Ligate the greater saphenous vein 2 cm distal to the saphenofemoral junction. Apply a clamp to the saphenofemoral junction and divide the saphenous vein, suture-ligating the saphenofemoral junction with 2-0 silk.
Anatomic Points
The greater saphenous vein originates on the medial side of the arch of the dorsum of the foot (Fig. 106.1B). It ascends anterior to the tip of the medial malleolus and then over the subcutaneous surface of the lower end of the tibia. The greater saphenous vein continues up to the knee, where it moves posterior to the back part of the internal condyle of the femur and then follows the course of the sartorius muscle up to the inguinal region.

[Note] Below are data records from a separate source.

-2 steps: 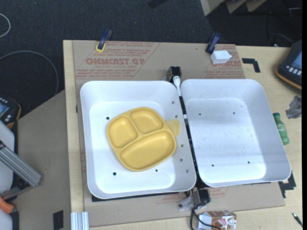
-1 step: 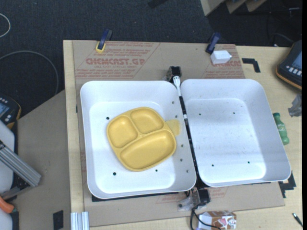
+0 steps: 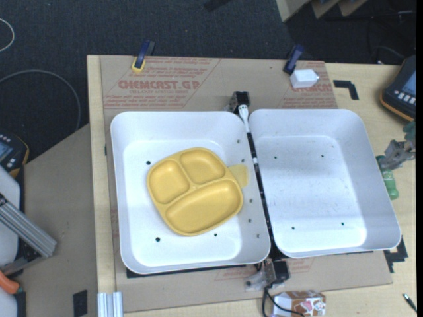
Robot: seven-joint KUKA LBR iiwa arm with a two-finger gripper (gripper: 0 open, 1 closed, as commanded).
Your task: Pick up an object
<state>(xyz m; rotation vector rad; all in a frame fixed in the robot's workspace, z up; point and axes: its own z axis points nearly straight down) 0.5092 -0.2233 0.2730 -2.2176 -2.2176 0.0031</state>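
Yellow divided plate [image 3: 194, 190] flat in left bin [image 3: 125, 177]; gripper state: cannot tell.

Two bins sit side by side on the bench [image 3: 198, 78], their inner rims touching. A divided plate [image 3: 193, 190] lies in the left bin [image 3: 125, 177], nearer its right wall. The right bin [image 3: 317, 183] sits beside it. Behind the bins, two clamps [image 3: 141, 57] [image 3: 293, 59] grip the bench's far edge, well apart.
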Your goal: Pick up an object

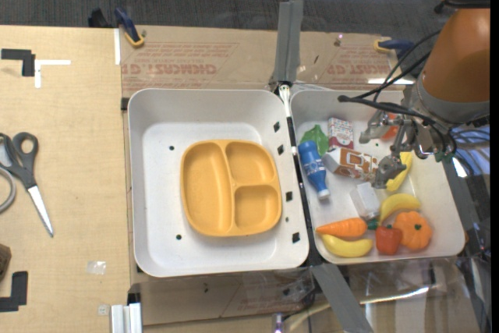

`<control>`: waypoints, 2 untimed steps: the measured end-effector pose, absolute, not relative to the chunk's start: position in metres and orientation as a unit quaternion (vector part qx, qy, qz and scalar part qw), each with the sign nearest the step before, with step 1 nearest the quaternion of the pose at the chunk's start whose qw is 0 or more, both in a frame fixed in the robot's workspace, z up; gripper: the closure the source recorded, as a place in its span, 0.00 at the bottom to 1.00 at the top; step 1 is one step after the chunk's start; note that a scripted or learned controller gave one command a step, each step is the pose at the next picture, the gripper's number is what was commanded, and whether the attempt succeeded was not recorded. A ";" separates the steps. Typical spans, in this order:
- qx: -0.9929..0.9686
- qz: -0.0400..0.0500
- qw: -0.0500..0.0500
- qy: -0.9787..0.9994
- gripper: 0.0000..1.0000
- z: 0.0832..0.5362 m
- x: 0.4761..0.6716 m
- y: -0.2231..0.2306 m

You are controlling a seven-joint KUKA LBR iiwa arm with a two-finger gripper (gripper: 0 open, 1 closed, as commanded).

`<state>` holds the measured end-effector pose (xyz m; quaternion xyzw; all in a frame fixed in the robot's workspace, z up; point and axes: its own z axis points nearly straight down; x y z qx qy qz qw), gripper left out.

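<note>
Flanking two white bins (140, 168), scissors (30, 175) lie on the wooden bench (62, 246); jaws' (390, 160) opening unclear.

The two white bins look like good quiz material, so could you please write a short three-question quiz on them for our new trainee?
1. True or false: the yellow divided plate lies in the left bin.
2. Which lies nearest the right bin's front wall? A) blue bottle B) carrot C) yellow banana
3. Fill in: the gripper hangs over the ____ bin.

Key: 1 true; 2 C; 3 right.
</note>
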<state>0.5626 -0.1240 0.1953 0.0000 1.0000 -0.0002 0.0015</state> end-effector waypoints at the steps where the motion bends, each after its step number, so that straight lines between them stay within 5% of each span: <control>1: -0.004 -0.003 0.011 1.000 0.00 0.105 0.484 -0.162; 2: 0.004 -0.005 0.014 1.000 0.00 0.103 0.509 -0.103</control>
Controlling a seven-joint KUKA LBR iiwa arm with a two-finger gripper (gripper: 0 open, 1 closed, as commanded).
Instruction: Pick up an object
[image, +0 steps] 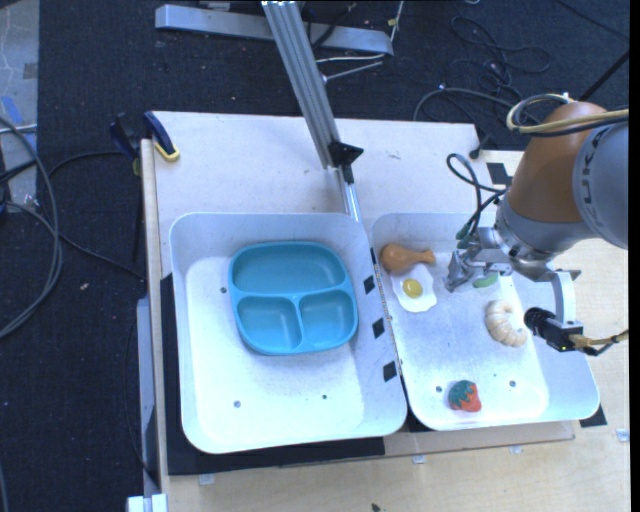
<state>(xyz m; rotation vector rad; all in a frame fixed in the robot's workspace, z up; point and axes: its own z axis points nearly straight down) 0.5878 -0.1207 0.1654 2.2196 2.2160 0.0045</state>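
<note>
The right bin (520, 400) holds a brown chicken drumstick (405, 258), a fried egg (413, 292), a pale croissant (505, 323) and a red strawberry with green leaves (464, 396). My gripper (462, 274) hangs low over the upper part of this bin, just right of the fried egg and the drumstick and left of the croissant. Its metal fingers point down toward the bin floor. Nothing shows between them.
The left bin (200, 400) holds a blue three-compartment plate (294, 297). A slanted metal pole (310, 85) comes down to the divider between the bins. Cables and a black fitting (548, 326) trail from the arm over the right bin's right side.
</note>
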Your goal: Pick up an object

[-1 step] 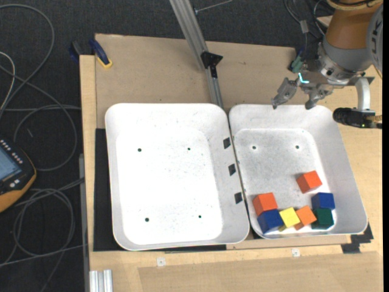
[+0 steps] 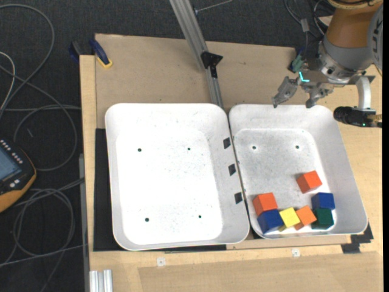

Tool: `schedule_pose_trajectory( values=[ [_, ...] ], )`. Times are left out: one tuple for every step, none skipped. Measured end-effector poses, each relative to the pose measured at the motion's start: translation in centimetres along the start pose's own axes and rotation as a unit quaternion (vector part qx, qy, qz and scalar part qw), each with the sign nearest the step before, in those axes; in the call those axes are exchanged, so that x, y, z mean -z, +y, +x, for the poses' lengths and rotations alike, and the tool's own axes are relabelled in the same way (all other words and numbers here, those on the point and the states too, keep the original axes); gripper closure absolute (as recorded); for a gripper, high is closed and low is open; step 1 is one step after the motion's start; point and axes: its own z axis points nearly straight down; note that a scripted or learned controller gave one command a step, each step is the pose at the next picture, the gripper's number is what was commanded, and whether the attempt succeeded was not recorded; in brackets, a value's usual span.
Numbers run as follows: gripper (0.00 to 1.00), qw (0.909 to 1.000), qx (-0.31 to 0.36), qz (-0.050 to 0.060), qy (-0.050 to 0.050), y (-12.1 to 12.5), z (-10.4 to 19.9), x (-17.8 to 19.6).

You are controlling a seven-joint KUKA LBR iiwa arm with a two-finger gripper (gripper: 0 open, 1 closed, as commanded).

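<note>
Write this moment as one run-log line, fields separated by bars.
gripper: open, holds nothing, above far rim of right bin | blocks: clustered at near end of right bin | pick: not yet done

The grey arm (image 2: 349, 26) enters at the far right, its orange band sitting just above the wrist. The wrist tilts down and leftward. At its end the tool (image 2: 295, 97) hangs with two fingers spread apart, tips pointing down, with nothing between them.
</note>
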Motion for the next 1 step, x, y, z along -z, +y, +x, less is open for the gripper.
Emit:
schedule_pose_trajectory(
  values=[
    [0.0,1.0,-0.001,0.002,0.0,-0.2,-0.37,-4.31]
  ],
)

Below the knee, the greater saphenous vein lies in a superficial subcutaneous plane and is accompanied by the great saphenous nerve. The saphenous nerve is a branch of the femoral nerve transmitting sensation from the medial aspect of the leg and foot. Above the knee, the greater saphenous vein gradually moves into a deeper subcutaneous plane and penetrates the fascia lata in the upper thigh through the fossa ovalis to join the common femoral vein. In the thigh, the greater saphenous vein is accompanied by branches of the medial femoral cutaneous nerve. The length of the greater saphenous vein in an adult male is estimated to be 60 cm. Frequently, a duplicate system can be found in the thigh (35%) or in the leg. The vein contains about 8 to 12 valves, with more valves present in the below-knee segment.